An implementation of
Google MobileNet-V2 introduced in PyTorch. According to the authors,
MobileNet-V2 improves the state of the art performance of mobile models on multiple tasks and benchmarks. Its architecture is based on an inverted residual structure where the input and output of the residual block are thin bottleneck layers opposite to traditional residual models which use expanded representations in the input an MobileNetV2 uses lightweight depthwise convolutions to filter features in the intermediate expansion layer.
Link to the original paper: Inverted Residuals and Linear Bottlenecks: Mobile Networks for Classification, Detection and Segmentation
This implementation was made to be an example of a common deep learning software architecture.

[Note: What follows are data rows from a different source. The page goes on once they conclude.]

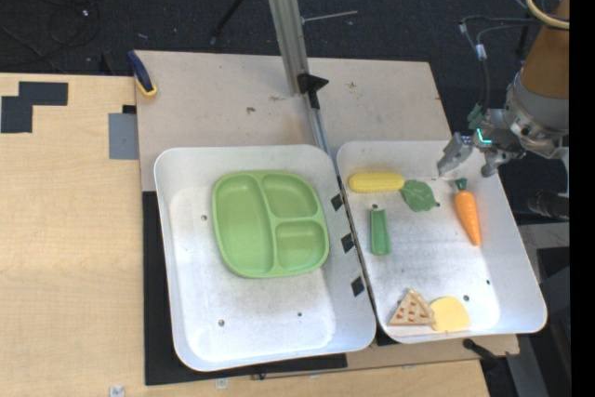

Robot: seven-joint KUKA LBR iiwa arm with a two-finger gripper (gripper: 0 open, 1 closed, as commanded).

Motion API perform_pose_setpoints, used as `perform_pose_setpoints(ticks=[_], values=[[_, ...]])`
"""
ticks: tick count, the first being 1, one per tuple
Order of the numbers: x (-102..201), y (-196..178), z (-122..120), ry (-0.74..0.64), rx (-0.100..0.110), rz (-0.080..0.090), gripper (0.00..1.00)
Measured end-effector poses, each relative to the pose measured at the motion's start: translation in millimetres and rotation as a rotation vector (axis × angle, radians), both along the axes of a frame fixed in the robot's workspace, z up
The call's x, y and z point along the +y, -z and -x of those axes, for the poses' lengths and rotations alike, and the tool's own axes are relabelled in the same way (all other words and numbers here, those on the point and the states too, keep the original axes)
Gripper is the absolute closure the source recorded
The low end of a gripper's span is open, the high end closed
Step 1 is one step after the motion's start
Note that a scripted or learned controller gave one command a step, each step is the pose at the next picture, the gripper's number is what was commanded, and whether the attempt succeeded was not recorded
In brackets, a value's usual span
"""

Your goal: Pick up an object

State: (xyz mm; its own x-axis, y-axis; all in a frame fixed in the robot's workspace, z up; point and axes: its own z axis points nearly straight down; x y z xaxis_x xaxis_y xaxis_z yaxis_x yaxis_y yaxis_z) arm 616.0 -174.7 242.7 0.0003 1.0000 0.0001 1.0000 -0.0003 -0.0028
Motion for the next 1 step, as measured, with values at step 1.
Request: perform_pose_setpoints(ticks=[1], values=[[0.0, -1.0, -0.6, 0.000, -0.002, 0.000, 0.00]])
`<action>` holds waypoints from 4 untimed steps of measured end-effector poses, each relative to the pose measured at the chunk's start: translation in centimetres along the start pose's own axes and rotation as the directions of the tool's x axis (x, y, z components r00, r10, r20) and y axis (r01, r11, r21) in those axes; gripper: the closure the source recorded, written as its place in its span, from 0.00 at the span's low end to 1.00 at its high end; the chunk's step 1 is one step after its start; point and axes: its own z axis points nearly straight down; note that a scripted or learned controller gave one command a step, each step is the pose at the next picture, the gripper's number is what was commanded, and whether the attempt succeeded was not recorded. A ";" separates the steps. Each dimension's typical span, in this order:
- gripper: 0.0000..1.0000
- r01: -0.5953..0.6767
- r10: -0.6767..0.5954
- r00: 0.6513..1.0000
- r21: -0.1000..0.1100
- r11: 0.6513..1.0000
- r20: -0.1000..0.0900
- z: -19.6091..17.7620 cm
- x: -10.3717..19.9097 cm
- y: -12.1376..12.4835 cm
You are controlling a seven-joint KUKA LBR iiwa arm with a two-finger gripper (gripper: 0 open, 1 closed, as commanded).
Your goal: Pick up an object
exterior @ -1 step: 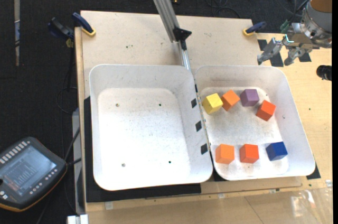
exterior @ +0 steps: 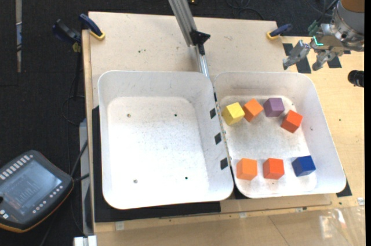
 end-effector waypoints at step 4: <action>1.00 -0.002 0.002 1.000 -0.004 1.000 0.002 14.8 -0.1 0.4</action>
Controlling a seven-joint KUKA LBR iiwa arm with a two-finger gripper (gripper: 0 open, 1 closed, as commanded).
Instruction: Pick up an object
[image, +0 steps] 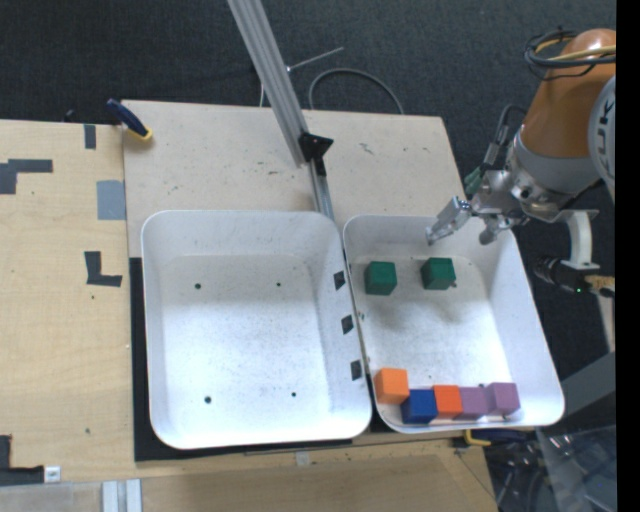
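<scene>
Single arm (560, 120) came in from the right, grey with orange band, wrist over the far right corner of the right bin (535, 340). Gripper (462, 226) hung above the bin's back edge, fingers spread apart, nothing between them. One finger (443, 224) pointed left and down toward the bin floor, the other (490, 232) sat nearer the right wall.

Two green blocks lay in the back half of the right bin: left green block (380, 277) near the divider side, right green block (438, 273) just below the gripper, apart from it. The two were near each other, not touching.

Along the front wall of the same bin was a cluster: an orange block (391, 383), then a blue block (420, 405), a second orange block (447, 400), a mauve block (473, 401) and a purple block (503, 397), packed side by side in a row, touching.

Left bin (160, 250) held a few dark specks on its floor. A metal pole (275, 80) slanted across the bench above the bins. A blue-and-yellow clamp (130, 120) lay at the far left of the bench.
</scene>
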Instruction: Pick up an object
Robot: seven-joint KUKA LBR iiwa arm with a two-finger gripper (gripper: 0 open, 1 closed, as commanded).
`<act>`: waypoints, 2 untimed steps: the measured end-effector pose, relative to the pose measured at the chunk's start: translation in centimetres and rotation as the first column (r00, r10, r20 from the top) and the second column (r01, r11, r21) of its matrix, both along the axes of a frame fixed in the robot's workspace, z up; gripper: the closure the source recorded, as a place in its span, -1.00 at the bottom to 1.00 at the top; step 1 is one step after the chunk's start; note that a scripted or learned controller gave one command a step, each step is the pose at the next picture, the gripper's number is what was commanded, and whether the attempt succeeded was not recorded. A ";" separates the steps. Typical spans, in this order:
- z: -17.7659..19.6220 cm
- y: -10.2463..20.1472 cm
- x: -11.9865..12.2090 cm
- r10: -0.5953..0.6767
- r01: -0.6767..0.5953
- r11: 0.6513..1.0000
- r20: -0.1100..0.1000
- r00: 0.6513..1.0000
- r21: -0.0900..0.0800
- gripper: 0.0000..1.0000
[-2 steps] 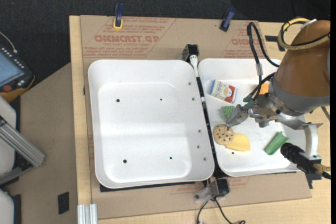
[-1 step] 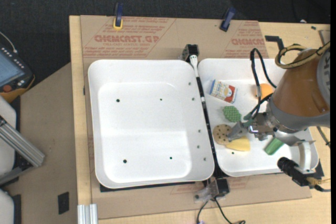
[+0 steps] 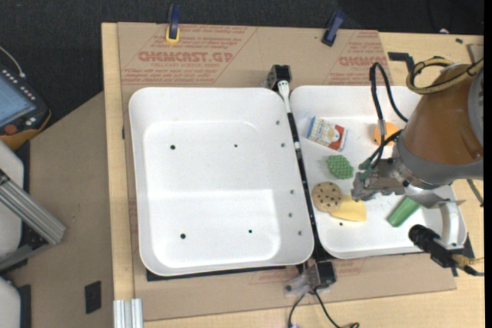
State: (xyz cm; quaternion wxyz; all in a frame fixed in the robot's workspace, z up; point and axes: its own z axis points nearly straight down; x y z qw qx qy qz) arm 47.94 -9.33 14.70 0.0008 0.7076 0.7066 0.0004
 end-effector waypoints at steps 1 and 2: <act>12.0 1.8 9.2 0.008 -0.008 1.000 0.019 1.000 -0.003 1.00; 11.2 1.1 2.6 -0.002 0.002 1.000 -0.007 1.000 0.002 1.00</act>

It's simple and designed to be very modular. All of the components needed for training and visualization are added.
Inverted Residuals with Linear Bottlenecks
This project uses Python 3.5.3 and PyTorch 0.3.
pytorch 0.3 numpy 1.13.1 tqdm 4.15.0 easydict 1.7 matplotlib 2.0.2 tensorboardX 1.0
pip install -r requirements.txt
Train and Test
- Prepare your data, then create a dataloader class such as
- Create a .json config file for your experiments. Use the given .json config files as a reference.

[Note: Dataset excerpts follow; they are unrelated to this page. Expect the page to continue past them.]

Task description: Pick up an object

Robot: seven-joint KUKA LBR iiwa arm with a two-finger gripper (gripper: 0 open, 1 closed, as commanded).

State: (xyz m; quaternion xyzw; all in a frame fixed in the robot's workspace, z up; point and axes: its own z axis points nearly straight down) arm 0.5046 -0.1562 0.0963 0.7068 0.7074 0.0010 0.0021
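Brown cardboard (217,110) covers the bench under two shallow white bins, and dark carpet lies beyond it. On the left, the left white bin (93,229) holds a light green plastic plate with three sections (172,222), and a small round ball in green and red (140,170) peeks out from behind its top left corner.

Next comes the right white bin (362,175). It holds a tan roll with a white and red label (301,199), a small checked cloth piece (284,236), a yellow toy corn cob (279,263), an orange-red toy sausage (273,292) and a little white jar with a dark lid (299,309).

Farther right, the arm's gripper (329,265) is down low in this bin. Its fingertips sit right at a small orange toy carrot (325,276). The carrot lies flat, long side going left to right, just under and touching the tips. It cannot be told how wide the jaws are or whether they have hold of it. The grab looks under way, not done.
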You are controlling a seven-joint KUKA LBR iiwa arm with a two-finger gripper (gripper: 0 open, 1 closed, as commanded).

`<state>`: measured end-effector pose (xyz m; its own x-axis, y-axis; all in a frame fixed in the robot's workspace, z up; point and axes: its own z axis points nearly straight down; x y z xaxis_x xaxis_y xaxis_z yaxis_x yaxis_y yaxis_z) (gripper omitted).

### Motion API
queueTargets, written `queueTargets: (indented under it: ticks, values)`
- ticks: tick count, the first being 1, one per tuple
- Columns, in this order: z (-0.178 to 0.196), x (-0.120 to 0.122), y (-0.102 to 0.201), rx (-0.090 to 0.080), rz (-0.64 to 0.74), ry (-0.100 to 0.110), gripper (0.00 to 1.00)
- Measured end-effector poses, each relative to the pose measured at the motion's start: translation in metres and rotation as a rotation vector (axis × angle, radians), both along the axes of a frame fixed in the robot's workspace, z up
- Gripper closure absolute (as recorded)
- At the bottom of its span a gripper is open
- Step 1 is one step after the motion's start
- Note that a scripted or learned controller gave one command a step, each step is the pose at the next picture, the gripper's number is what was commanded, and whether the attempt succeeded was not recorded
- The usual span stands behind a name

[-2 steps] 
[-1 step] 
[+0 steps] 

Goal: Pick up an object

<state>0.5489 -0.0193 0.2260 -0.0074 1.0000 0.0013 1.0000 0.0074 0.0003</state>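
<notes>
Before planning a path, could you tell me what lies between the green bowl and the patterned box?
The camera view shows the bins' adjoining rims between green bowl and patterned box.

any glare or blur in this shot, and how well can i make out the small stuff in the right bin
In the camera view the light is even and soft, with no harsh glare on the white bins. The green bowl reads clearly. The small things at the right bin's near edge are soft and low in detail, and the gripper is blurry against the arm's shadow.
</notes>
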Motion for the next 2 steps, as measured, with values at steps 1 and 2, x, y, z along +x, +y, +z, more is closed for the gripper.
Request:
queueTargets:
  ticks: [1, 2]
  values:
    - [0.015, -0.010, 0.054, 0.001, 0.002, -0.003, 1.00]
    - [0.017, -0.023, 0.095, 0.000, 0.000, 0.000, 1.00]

python main.py config/<your-config-json-file>.json
Due to the lack of computational power. I trained on CIFAR-10 dataset as an example to prove correctness, and was able to achieve test top1-accuracy of 90.9%.
Tensorboard is integrated with the project using
tensorboardX library which proved to be very useful as there is no official visualization library in pytorch.
You can start it using:
tensorboard --logdir experimenets/<config-name>/summaries
These are the learning curves for the CIFAR-10 experiment.
Measuring FLOPS on this architecture to compare with other realtime architectures. PyTorch doesn't have a profiler like TensorFlow's. So, I'll be working on measuring FLOPS on my own.
This project is licensed under the Apache License 2.0 - see the LICENSE file for details.